**WHAT TO WORK ON**.
Every entry below must be copied exactly, with nothing left out.

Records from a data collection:
★ ★ ★ ★ ★ ★ ★
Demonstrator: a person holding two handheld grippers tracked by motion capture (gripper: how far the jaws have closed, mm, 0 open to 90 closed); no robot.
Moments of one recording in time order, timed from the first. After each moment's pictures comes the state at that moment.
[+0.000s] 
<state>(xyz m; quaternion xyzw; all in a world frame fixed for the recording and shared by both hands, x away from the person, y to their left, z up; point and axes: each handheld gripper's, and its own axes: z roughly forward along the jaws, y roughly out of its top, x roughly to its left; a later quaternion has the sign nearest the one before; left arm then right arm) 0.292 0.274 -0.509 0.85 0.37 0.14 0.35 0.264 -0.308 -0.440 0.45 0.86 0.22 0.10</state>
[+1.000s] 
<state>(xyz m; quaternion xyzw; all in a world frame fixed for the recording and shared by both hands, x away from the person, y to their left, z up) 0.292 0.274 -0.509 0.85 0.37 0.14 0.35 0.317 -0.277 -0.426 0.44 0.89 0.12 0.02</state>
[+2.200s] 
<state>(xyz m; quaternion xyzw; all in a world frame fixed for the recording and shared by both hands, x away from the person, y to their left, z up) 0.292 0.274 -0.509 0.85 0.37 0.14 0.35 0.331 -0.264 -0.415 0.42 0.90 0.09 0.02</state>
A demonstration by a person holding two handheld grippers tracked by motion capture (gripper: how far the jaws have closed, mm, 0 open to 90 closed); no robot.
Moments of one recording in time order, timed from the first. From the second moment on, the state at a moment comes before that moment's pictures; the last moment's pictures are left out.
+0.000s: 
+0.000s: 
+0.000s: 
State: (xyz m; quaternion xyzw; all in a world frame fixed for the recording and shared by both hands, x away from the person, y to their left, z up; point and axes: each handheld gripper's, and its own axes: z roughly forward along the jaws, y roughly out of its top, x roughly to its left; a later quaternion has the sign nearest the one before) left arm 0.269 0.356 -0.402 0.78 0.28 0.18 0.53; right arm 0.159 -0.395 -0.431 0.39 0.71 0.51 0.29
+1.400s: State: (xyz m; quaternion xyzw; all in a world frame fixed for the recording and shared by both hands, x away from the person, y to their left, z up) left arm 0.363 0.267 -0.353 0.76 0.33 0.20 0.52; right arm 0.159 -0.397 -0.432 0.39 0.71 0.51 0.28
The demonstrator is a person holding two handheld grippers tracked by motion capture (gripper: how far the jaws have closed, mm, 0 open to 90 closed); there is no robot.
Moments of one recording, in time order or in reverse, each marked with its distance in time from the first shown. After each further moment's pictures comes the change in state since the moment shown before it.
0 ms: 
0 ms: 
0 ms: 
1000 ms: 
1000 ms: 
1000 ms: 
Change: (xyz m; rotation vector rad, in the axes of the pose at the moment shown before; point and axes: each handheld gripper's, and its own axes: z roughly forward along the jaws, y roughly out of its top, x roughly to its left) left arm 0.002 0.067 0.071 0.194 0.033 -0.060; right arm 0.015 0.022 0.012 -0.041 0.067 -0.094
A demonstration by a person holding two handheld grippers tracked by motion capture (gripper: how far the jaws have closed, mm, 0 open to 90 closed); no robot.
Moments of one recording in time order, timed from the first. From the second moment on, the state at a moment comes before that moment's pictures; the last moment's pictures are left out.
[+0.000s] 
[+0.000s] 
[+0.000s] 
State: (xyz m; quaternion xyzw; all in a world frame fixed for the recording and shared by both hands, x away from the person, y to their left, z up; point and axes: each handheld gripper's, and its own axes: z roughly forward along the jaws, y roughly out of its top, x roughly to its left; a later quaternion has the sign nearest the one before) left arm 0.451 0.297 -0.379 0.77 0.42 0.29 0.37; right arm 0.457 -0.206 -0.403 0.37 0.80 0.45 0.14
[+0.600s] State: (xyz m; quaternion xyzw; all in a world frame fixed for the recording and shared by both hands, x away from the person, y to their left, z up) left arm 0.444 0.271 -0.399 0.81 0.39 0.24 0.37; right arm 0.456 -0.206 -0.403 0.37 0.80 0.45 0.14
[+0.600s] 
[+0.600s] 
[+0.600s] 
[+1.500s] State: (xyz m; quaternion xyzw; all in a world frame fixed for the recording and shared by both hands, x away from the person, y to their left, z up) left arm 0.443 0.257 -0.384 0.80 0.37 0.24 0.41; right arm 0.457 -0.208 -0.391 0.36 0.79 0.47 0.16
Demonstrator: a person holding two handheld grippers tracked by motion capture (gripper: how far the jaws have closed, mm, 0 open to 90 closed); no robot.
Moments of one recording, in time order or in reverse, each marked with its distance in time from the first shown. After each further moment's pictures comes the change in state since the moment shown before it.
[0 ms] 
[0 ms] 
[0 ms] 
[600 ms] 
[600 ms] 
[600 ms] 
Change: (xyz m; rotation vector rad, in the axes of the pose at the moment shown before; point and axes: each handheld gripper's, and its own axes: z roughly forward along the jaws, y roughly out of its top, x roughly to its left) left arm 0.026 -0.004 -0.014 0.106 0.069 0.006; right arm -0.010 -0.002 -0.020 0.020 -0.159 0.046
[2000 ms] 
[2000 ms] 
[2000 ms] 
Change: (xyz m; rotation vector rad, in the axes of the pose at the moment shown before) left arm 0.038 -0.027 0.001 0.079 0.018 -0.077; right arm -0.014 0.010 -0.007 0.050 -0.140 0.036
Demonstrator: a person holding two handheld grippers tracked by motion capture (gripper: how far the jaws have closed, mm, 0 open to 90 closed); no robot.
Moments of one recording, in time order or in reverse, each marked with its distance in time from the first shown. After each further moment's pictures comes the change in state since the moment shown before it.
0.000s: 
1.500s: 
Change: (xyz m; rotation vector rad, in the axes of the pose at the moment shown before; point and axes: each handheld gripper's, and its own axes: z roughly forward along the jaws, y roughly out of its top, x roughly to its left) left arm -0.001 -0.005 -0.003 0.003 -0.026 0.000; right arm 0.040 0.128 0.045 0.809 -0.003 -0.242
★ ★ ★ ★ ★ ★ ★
**ANSWER TO THIS PROBLEM**.
Demonstrator: a person holding two handheld grippers tracked by motion capture (gripper: how far the jaws have closed, mm, 0 open to 90 closed); no robot.
Moments of one recording in time order, timed from the first. After each moment's pictures comes the state at that moment.
[+0.000s] 
<state>(xyz m; quaternion xyzw; all in a world frame fixed for the recording and shared by both hands, x away from the person, y to their left, z up; point and axes: each handheld gripper's, and its own axes: z roughly forward along the jaws, y roughly out of its top, x roughly to its left; a later quaternion has the sign nearest the one before; left arm then right arm) 0.292 0.274 -0.509 0.85 0.37 0.14 0.35 0.264 -0.308 -0.440 0.45 0.86 0.22 0.10</state>
[+1.000s] 
<state>(xyz m; quaternion xyzw; all in a world frame fixed for the recording and shared by both hands, x away from the person, y to their left, z up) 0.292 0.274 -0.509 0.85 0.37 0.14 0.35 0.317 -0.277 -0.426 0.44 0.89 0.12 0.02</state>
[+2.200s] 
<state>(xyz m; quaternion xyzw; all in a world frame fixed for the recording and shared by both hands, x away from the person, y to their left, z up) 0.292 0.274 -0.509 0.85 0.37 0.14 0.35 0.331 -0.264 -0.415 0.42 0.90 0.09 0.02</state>
A demonstration by a person holding two handheld grippers tracked by motion capture (gripper: how far the jaws have closed, mm, 0 open to 90 closed); no robot.
Moments of one recording in time order, timed from the first. From the second moment on, the state at a moment comes before that moment's pictures; the last moment's pictures are left out.
+0.000s: 
+0.000s: 
+0.000s: 
State: (xyz m; quaternion xyzw; all in a world frame fixed for the recording and shared by both hands, x away from the person, y to their left, z up; point and axes: each handheld gripper's, and its own axes: z roughly forward along the jaws, y roughly out of its top, x roughly to its left; a later quaternion has the sign nearest the one before) left arm 0.269 0.356 -0.402 0.78 0.28 0.18 0.53; right arm 0.159 -0.395 -0.431 0.39 0.71 0.51 0.29
+1.400s: State: (xyz m; quaternion xyzw; all in a world frame fixed for the recording and shared by both hands, x away from the person, y to their left, z up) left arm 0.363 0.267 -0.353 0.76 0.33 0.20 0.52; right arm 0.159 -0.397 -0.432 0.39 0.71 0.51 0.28
The demonstrator is a person holding two handheld grippers tracked by motion capture (gripper: how far the jaws have closed, mm, 0 open to 90 closed); there is no robot.
Moments of one recording, in time order or in reverse, each marked with its distance in time from the first shown. After each further moment's pictures comes the change in state since the moment shown before it.
0 ms: 
0 ms: 
0 ms: 
1000 ms: 
1000 ms: 
1000 ms: 
Change: (xyz m; rotation vector rad, in the axes of the pose at the moment shown before; point and axes: each handheld gripper's, and its own axes: z roughly forward along the jaws, y roughly out of its top, x roughly to its left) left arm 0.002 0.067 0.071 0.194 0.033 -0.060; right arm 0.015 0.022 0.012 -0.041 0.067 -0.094
A demonstration by a person holding two handheld grippers tracked by motion capture (gripper: how far the jaws have closed, mm, 0 open to 90 closed); no robot.
Moments of one recording in time order, timed from the first. From the second moment on, the state at a moment comes before that moment's pictures; the last moment's pictures are left out.
[+0.000s] 
[+0.000s] 
[+0.000s] 
State: (xyz m; quaternion xyzw; all in a world frame fixed for the recording and shared by both hands, x away from the person, y to their left, z up; point and axes: each handheld gripper's, and its own axes: z roughly forward along the jaws, y roughly out of its top, x roughly to its left; a later quaternion has the sign nearest the one before) left arm 0.451 0.297 -0.379 0.77 0.42 0.29 0.37; right arm 0.457 -0.206 -0.403 0.37 0.80 0.45 0.14
[+0.600s] State: (xyz m; quaternion xyzw; all in a world frame fixed for the recording and shared by both hands, x away from the person, y to their left, z up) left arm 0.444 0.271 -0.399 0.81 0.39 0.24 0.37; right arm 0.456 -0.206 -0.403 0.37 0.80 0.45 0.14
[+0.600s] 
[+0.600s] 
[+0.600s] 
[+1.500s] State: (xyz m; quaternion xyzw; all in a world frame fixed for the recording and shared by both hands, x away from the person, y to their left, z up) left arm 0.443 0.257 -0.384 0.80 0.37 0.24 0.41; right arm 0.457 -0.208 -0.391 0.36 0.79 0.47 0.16
Demonstrator: a person holding two handheld grippers tracked by motion capture (gripper: how far the jaws have closed, mm, 0 open to 90 closed); no robot.
Moments of one recording, in time order or in reverse, each marked with its distance in time from the first shown. After each further moment's pictures comes the change in state since the moment shown before it.
[0 ms] 
[0 ms] 
[0 ms] 
[600 ms] 
[600 ms] 
[600 ms] 
Change: (xyz m; rotation vector rad, in the axes of the pose at the moment shown before; point and axes: each handheld gripper's, and its own axes: z roughly forward along the jaws, y roughly out of its top, x roughly to its left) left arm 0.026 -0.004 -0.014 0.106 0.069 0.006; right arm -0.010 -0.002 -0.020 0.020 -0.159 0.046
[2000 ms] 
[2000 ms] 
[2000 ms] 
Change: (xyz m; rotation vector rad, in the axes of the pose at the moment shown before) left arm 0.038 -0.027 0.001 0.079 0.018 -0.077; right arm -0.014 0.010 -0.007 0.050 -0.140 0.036
Demonstrator: a person holding two handheld grippers tracked by motion capture (gripper: how far the jaws have closed, mm, 0 open to 90 closed); no robot.
Moments of one recording, in time order or in reverse, each marked with its distance in time from the first shown. After each further moment's pictures comes the change in state since the moment shown before it.
0.000s: 
1.500s: 
Change: (xyz m; rotation vector rad, in the axes of the pose at the moment shown before; point and axes: each handheld gripper's, and its own axes: z roughly forward along the jaws, y roughly out of its top, x roughly to its left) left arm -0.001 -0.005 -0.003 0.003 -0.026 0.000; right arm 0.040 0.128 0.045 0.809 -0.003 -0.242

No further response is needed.